Query 2 "Paste the plan" link

MERGE Target T
USING Staging S
ON ( T.KeyCol = S.KeyCol )
WHEN NOT MATCHED THEN
  INSERT ( KeyCol, OtherCol )
  VALUES( S.KeyCol, S.OtherCol )
WHEN MATCHED AND T.OtherCol > S.OtherCol THEN
  UPDATE SET T.OtherCol = S.OtherCol; 

Query 1

Query 2

The above was tested on SQL Server 2014 (SP2) (KB3171021) – 12.0.5000.0 (X64)


@Joe Obbish points out in the comments that a simpler repro would be

SELECT *
FROM staging AS S 
  LEFT OUTER JOIN Target AS T 
    ON T.KeyCol = S.KeyCol;

vs

SELECT *
FROM staging AS S 
  LEFT OUTER JOIN (SELECT * FROM Target) AS T 
    ON T.KeyCol = S.KeyCol;

For the 1,000 row staging table both of the above still have the same plan shape with nested loops and the plan without the derived table appearing cheaper, but for a 10,000 row staging table and same target table as above the difference in costs does change the plan shape (with a full scan and merge join seeming relatively more attractive than expensively costed seeks) showing this cost discrepancy can have implications other than just making it harder to compare plans.

enter image description here

Best Answer

Anyone know why this task is costed at 0.172434 in the first plan but 3.01702 in the second?

Generally speaking, an inner side seek below a nested loops join is costed assuming a random I/O pattern. There is a simple replacement-based reduction for subsequent accesses, accounting for the chance that the required page has already been brought into memory by a previous iteration. This basic assessment produces the standard (higher) cost.

There is another costing input, Smart Seek Costing, about which little detail is known. My guess (and that is all it is at this stage) is that SSC attempts to assess inner side seek I/O cost in more detail, perhaps by considering local ordering and/or the range of values to fetch. Who knows.

For example, the first seeking operation brings in not just the requested row, but all rows on that page (in index order). Given the overall access pattern, fetching the 1000 rows in 1000 seeks requires only 2 physical reads, even with read-ahead and prefetching disabled. From that perspective, the default I/O costing represents a significant overestimate, and the SSC-adjusted cost is closer to reality.

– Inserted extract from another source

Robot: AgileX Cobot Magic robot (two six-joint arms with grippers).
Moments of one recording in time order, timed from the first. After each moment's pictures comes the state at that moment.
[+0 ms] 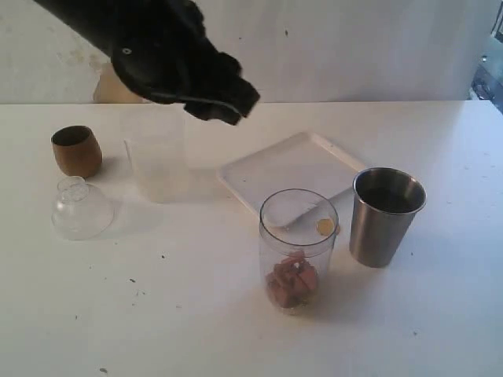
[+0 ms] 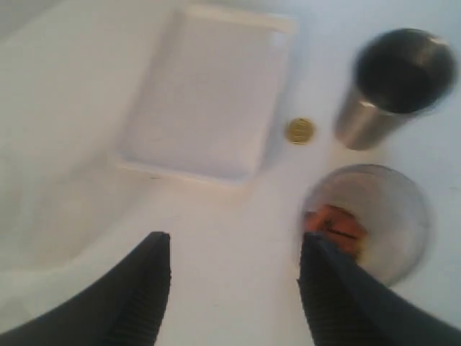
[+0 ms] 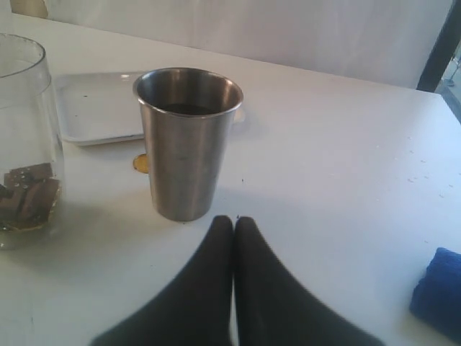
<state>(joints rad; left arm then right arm) -0.77 1.58 -1.55 0.02 0.95 0.03 0.06 0.00 0.00 0.02 0.32 -0.12</state>
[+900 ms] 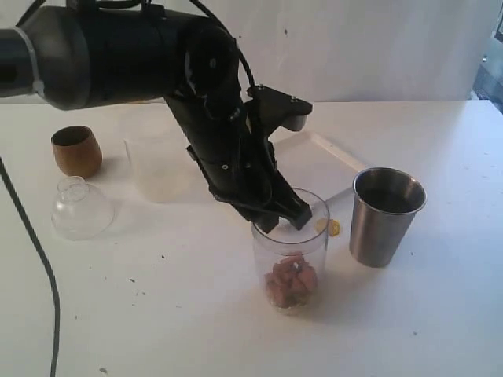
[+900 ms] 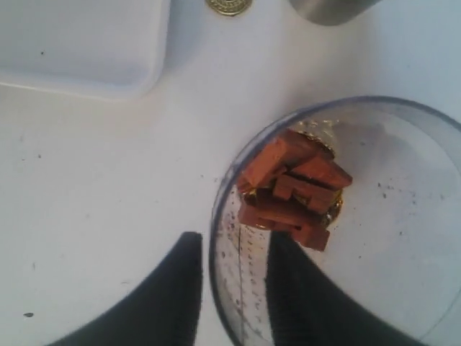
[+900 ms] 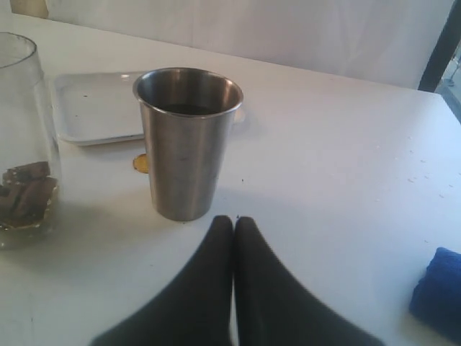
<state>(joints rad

It seems reasonable to expect that SSC would be most effective where the loop drives an index seek more or less directly, and the join outer reference is the basis of the seeking operation. From what I can tell, SSC is always attempted for suitable physical operations, but most often produces no downward adjustment when the seek is separated from the join by other operations. Simple filters are one exception to this, perhaps because SQL Server can often push these into the data access operator. In any case, the optimizer has pretty deep support for selections.

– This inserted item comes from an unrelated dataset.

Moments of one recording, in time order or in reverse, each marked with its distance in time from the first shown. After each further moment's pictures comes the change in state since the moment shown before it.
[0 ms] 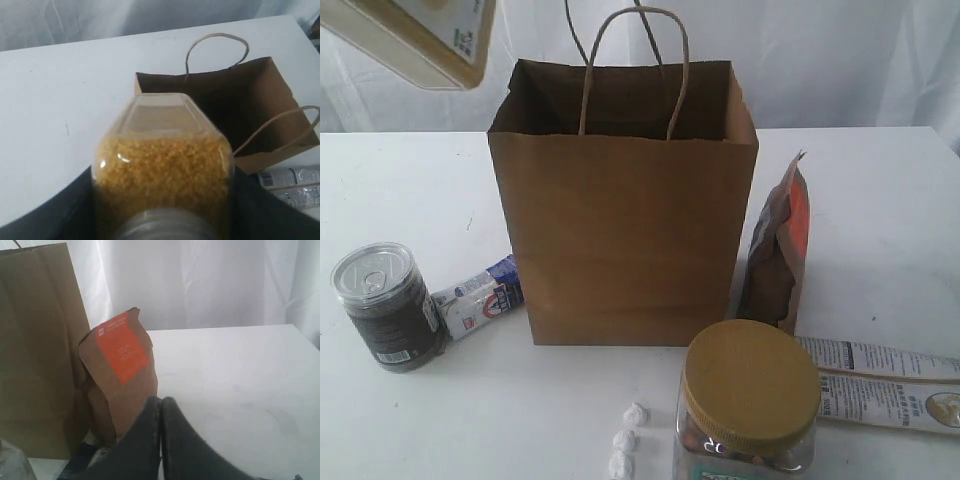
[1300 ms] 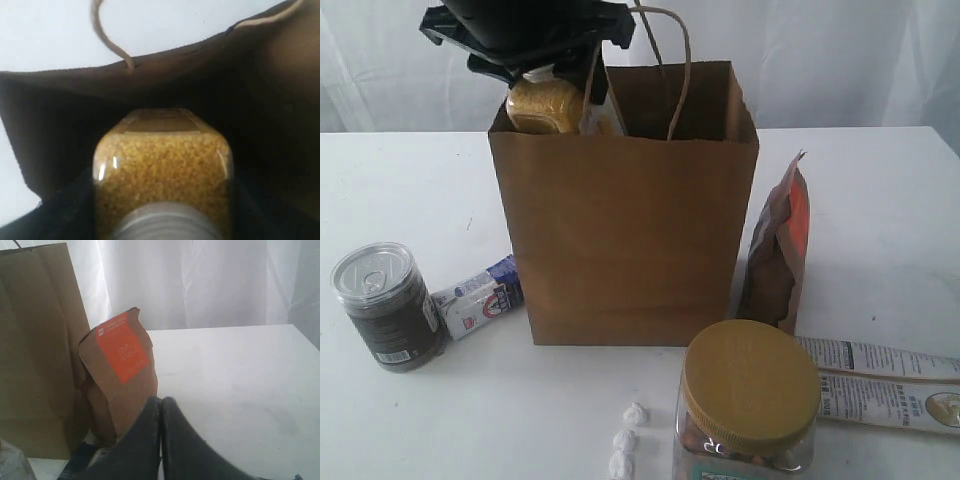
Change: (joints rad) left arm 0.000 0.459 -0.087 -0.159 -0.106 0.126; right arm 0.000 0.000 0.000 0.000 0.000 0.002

It is unfortunate that the Compute Scalar for the subquery outer projections seems to interfere with SSC here. Compute Scalars are usually relocated above the join, but these ones have to stay where they are. Even so, most normal Compute Scalars are pretty transparent to optimization, so this is a bit surprising.

Regardless, when the physical operation PhyOp_Range is produced from a simple selection on an index SelIdxToRng, SSC is effective. When the more complex SelToIdxStrategy (selection on a table to an index strategy) is employed, the resulting PhyOp_Range runs SSC but results in no reduction. Again, it seems that simpler, more direct operations work best with SSC.

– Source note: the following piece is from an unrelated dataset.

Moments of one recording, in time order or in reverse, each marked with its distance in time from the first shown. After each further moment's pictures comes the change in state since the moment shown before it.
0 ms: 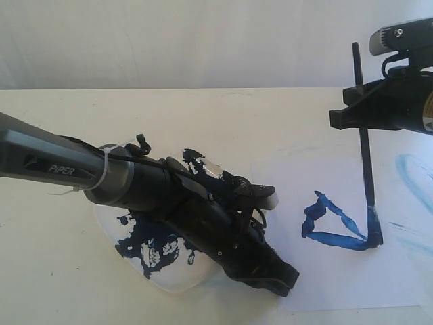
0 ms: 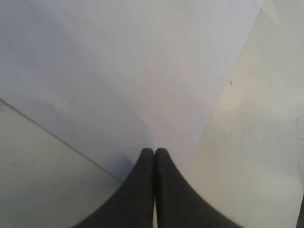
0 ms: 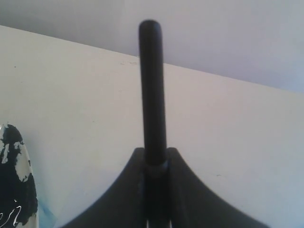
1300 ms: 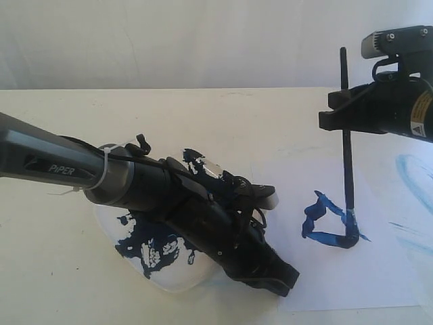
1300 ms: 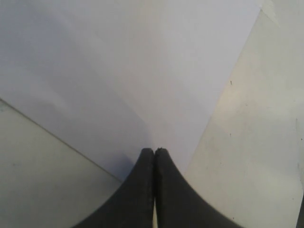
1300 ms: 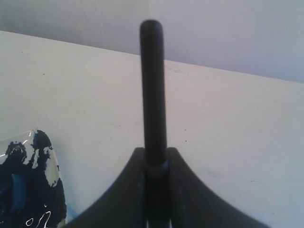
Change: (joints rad) left arm 0.000 0.000 0.000 0.000 0.000 0.000; right arm 0.000 0.055 0.000 0.000 -0.098 0.046
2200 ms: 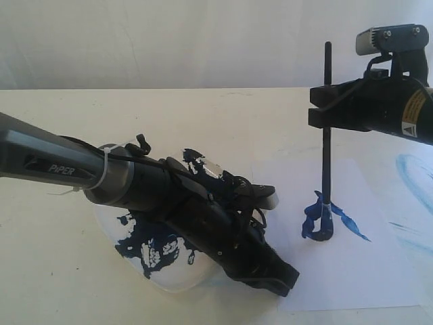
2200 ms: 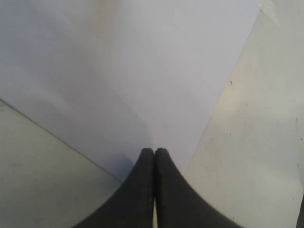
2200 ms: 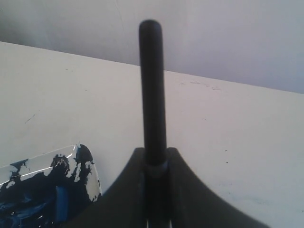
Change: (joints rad) left arm 0.000 0.000 0.000 0.000 0.000 0.000; right arm 0.000 0.027 0.000 -0.009 -0.163 0.026
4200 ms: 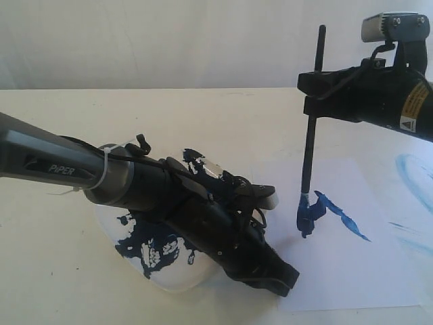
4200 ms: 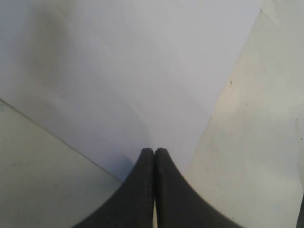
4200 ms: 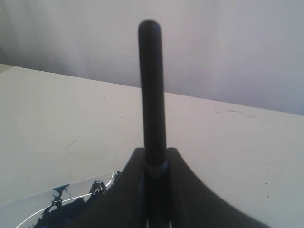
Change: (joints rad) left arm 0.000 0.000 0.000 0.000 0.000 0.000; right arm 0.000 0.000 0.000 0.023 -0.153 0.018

I wish I could tell you exactly what SSC does, and show the exact calculations, but I don't know those details. If you want to explore the limited trace output available for yourself, you can employ undocumented trace flag 2398. An example output is:

Smart seek costing (7.1) :: 1.34078e+154 , 0.001

That example relates to memo group 7, alternative 1, showing a cost upper bound, and a factor of 0.001. To see cleaner factors, be sure to rebuild the tables without parallelism so the pages are as dense as possible. Without doing that, the factor is more like 0.000821 for your example Target table. There are some fairly obvious relationships there, of course.

SSC can also be disabled with undocumented trace flag 2399. With that flag active, both costs are the higher value.